ABOUT THIS EXERCISE: Take the line that contains "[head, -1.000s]" and each one after it through the last line below, and retype them exactly. Leave out the pictures.
####################
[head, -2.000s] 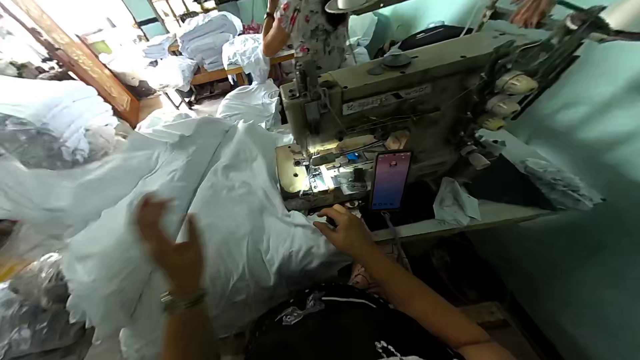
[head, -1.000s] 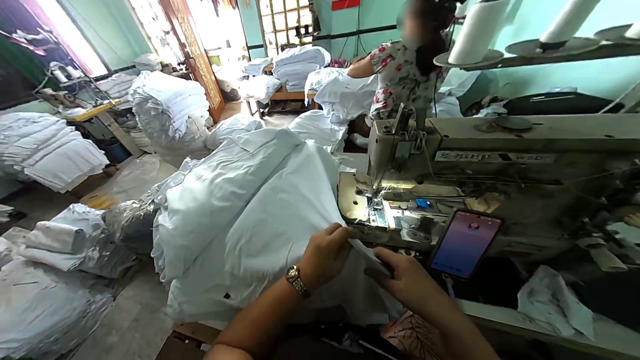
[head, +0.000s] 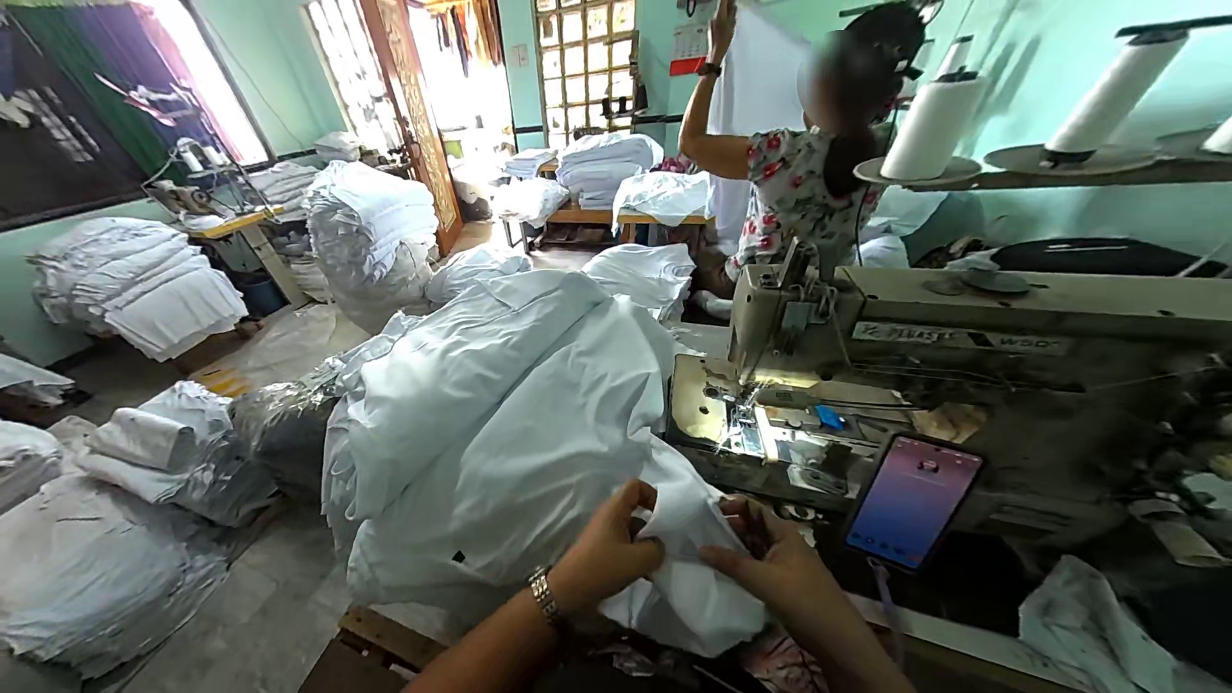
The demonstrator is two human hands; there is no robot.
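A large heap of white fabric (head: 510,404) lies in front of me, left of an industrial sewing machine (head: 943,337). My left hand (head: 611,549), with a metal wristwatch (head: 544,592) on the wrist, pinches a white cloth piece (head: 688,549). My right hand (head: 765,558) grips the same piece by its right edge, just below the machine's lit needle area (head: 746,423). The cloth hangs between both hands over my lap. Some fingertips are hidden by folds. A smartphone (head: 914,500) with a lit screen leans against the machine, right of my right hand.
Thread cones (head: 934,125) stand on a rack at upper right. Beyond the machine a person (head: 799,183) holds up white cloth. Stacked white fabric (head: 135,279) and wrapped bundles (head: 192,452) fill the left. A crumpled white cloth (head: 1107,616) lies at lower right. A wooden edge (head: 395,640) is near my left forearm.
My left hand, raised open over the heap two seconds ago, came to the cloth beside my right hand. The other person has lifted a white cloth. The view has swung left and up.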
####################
EXPECTED OUTPUT:
[head, -1.000s] 
[head, +0.000s] 
The demonstrator is two human hands; there is no robot.
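A large heap of white fabric (head: 510,404) lies in front of me, left of an industrial sewing machine (head: 943,337). My left hand (head: 611,549), with a metal wristwatch (head: 544,592) on the wrist, pinches a white cloth piece (head: 688,549). My right hand (head: 765,558) grips the same piece by its right edge, just below the machine's lit needle area (head: 746,423). The cloth hangs between both hands over my lap. Some fingertips are hidden by folds. A smartphone (head: 914,500) with a lit screen leans against the machine, right of my right hand.
Thread cones (head: 934,125) stand on a rack at upper right. Beyond the machine a person (head: 799,183) holds up white cloth. Stacked white fabric (head: 135,279) and wrapped bundles (head: 192,452) fill the left. A crumpled white cloth (head: 1107,616) lies at lower right. A wooden edge (head: 395,640) is near my left forearm.
My left hand, raised open over the heap two seconds ago, came to the cloth beside my right hand. The other person has lifted a white cloth. The view has swung left and up.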

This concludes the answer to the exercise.